**Work order**
An identical copy of the records below is the expected result.
__________
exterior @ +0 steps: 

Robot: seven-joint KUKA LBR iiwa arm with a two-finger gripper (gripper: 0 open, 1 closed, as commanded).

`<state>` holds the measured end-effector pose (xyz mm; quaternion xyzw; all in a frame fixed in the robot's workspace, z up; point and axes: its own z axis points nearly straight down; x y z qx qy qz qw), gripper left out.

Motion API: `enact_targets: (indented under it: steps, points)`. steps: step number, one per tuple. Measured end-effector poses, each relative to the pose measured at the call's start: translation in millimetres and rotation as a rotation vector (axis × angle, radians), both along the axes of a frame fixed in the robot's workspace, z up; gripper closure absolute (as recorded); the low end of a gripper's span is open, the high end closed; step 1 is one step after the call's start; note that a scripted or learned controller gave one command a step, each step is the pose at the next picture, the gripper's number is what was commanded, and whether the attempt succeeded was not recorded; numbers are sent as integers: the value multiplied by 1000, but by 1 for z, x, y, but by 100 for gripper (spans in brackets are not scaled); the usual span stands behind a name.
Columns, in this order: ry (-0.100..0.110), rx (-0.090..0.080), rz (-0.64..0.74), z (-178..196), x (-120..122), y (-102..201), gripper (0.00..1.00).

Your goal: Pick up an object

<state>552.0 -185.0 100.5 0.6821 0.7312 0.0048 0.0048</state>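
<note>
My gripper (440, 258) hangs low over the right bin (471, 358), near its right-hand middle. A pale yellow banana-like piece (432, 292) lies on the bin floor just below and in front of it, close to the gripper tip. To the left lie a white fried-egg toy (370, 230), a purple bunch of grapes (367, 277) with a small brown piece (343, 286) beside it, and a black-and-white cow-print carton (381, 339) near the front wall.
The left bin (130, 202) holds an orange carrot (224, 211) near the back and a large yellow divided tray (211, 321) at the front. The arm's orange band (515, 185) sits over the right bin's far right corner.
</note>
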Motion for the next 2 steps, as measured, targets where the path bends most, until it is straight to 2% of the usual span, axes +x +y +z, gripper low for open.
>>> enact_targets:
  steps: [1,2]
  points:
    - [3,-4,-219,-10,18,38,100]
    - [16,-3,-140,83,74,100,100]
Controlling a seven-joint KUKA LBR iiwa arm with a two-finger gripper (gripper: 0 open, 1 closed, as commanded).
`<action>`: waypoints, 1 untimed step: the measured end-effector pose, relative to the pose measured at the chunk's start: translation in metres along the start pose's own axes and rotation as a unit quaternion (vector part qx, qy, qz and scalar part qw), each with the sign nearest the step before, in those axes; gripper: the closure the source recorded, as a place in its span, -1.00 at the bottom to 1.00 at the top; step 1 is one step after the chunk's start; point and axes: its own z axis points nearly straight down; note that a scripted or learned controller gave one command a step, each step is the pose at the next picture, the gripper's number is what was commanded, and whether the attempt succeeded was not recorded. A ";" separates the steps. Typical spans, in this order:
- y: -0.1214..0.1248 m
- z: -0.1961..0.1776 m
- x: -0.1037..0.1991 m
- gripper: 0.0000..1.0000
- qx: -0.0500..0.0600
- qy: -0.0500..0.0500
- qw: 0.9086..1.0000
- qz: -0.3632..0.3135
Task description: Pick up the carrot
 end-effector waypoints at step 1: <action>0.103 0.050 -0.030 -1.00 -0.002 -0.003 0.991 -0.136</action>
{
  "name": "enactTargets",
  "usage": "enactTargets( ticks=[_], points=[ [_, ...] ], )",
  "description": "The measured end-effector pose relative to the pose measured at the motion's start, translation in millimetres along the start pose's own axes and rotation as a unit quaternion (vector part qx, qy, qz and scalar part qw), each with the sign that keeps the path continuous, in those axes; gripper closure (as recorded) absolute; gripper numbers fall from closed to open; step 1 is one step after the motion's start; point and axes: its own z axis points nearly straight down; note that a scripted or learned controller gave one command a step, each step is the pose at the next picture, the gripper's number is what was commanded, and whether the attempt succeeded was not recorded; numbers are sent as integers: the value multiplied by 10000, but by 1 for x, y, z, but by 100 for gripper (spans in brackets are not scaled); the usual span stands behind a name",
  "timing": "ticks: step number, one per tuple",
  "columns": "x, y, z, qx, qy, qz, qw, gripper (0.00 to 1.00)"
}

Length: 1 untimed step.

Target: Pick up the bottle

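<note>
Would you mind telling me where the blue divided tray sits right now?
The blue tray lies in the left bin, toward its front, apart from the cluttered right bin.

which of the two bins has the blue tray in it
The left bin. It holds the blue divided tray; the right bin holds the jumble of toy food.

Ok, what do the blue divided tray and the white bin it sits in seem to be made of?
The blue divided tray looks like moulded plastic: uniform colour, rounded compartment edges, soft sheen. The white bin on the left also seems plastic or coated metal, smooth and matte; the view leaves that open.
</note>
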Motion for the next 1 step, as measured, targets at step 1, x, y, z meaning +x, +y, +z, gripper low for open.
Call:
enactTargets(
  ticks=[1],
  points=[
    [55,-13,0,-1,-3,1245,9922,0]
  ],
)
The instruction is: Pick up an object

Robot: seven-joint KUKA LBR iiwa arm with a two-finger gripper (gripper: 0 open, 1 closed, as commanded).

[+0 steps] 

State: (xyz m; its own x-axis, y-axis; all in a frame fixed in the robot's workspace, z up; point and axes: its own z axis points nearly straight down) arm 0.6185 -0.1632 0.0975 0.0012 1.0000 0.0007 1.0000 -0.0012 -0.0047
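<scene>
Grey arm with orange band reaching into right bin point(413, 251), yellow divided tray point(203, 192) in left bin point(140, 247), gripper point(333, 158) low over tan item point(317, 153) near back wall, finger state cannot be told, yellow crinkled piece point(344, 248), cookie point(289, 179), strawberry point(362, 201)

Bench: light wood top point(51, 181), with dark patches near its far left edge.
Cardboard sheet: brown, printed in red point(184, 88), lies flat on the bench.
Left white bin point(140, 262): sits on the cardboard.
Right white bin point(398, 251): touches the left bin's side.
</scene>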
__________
**Exercise response**
exterior @ +0 steps: 

Robot: seven-joint KUKA LBR iiwa arm with a two-finger gripper (gripper: 0 open, 1 closed, as commanded).

`<state>` holds the measured end-effector pose (xyz mm; quaternion xyzw; all in a frame fixed in the robot's workspace, z up; point and axes: its own z axis points nearly straight down; x y z qx qy qz qw), gripper left out.

Motion API: `enact_targets: (indented under it: steps, points)`. steps: step number, one per tuple. Measured end-effector poses, each relative to the pose measured at the call's start: translation in millimetres and rotation as a rotation vector (axis × angle, radians), both along the axes of a frame fixed in the robot's workspace, z up; gripper closure absolute (as recorded); the low end of a gripper's span is open, the high end closed; step 1 is one step after the call's start; note that a scripted or learned controller gave one command a step, each step is the pose at the next picture, the gripper's number is what was commanded, and whether the attempt succeeded was not recorded; numbers are sent as integers: the value multiplied by 1000, but by 1 for z, x, y, but by 100 for gripper (spans in brackets are not scaled); the usual span stands behind a name.
Columns, in this order: ry (-0.100..0.110), rx (-0.090..0.080), rz (-0.64..0.74), z (-178..196), x (-120..122), y (-102..201), gripper (0.00..1.00).

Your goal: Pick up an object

<state>552.0 -185.0 100.5 0.6821 0.7312 0.0048 0.0048</state>
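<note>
My gripper (440, 258) hangs low over the right bin (471, 358), near its right-hand middle. A pale yellow banana-like piece (432, 292) lies on the bin floor just below and in front of it, close to the gripper tip. To the left lie a white fried-egg toy (370, 230), a purple bunch of grapes (367, 277) with a small brown piece (343, 286) beside it, and a black-and-white cow-print carton (381, 339) near the front wall.
The left bin (130, 202) holds an orange carrot (224, 211) near the back and a large yellow divided tray (211, 321) at the front. The arm's orange band (515, 185) sits over the right bin's far right corner.
</note>
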Motion for the next 2 steps, as measured, targets where the path bends most, until it is straight to 2% of the usual span, axes +x +y +z, gripper low for open.
>>> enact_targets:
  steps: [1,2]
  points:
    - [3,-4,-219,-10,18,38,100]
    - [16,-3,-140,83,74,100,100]
Controlling a seven-joint KUKA LBR iiwa arm with a two-finger gripper (gripper: 0 open, 1 closed, as commanded).
`<action>`: waypoints, 1 untimed step: the measured end-effector pose, relative to the pose measured at the chunk's start: translation in metres along the start pose's own axes and rotation as a unit quaternion (vector part qx, qy, qz and scalar part qw), each with the sign nearest the step before, in those axes; gripper: the closure the source recorded, as a place in its span, -1.00 at the bottom to 1.00 at the top; step 1 is one step after the chunk's start; point and axes: its own z axis points nearly straight down; note that a scripted or learned controller gave one command a step, each step is the pose at the next picture, the gripper's number is what was commanded, and whether the attempt succeeded was not recorded. A ";" separates the steps. Typical spans, in this order:
- y: -0.1214..0.1248 m
- z: -0.1961..0.1776 m
- x: -0.1037..0.1991 m
- gripper: 0.0000..1.0000
- qx: -0.0500..0.0600
- qy: -0.0500..0.0500
- qw: 0.9086..1.0000
- qz: -0.3632..0.3135
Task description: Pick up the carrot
 end-effector waypoints at step 1: <action>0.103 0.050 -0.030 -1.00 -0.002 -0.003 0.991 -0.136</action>
{
  "name": "enactTargets",
  "usage": "enactTargets( ticks=[_], points=[ [_, ...] ], )",
  "description": "The measured end-effector pose relative to the pose measured at the motion's start, translation in millimetres along the start pose's own axes and rotation as a unit quaternion (vector part qx, qy, qz and scalar part qw), each with the sign that keeps the path continuous, in those axes; gripper closure (as recorded) absolute; gripper numbers fall from closed to open; step 1 is one step after the motion's start; point and axes: its own z axis points nearly straight down; note that a scripted or learned controller gave one command a step, each step is the pose at the next picture, the gripper's number is what was commanded, and whether the attempt succeeded was not recorded; numbers are sent as integers: the value multiplied by 10000, but by 1 for x, y, z, but by 100 for gripper (spans in brackets are not scaled); the usual span stands behind a name",
  "timing": "ticks: step number, one per tuple",
  "columns": "x, y, z, qx, qy, qz, qw, gripper (0.00 to 1.00)"
}

Length: 1 untimed step.

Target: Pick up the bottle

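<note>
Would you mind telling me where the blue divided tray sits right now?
The blue tray lies in the left bin, toward its front, apart from the cluttered right bin.

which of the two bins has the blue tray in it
The left bin. It holds the blue divided tray; the right bin holds the jumble of toy food.

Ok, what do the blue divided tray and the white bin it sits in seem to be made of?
The blue divided tray looks like moulded plastic: uniform colour, rounded compartment edges, soft sheen. The white bin on the left also seems plastic or coated metal, smooth and matte; the view leaves that open.
</note>
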Motion for the next 1 step, as measured, targets at step 1, x, y, z meaning +x, +y, +z, gripper low for open.
Call:
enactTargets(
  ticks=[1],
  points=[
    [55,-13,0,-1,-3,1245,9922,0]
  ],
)
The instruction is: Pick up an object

Robot: seven-joint KUKA LBR iiwa arm with a two-finger gripper (gripper: 0 open, 1 closed, as commanded).

[+0 steps] 

State: (xyz m; its own x-axis, y-axis; all in a frame fixed in the robot's workspace, z up; point and axes: its own z axis points nearly straight down) arm 0.6185 -0.1632 0.0975 0.0012 1.0000 0.0007 1.0000 -0.0012 -0.0047
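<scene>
Grey arm with orange band reaching into right bin point(413, 251), yellow divided tray point(203, 192) in left bin point(140, 247), gripper point(333, 158) low over tan item point(317, 153) near back wall, finger state cannot be told, yellow crinkled piece point(344, 248), cookie point(289, 179), strawberry point(362, 201)

Bench: light wood top point(51, 181), with dark patches near its far left edge.
Cardboard sheet: brown, printed in red point(184, 88), lies flat on the bench.
Left white bin point(140, 262): sits on the cardboard.
Right white bin point(398, 251): touches the left bin's side.
</scene>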

No more output is needed for this exercise.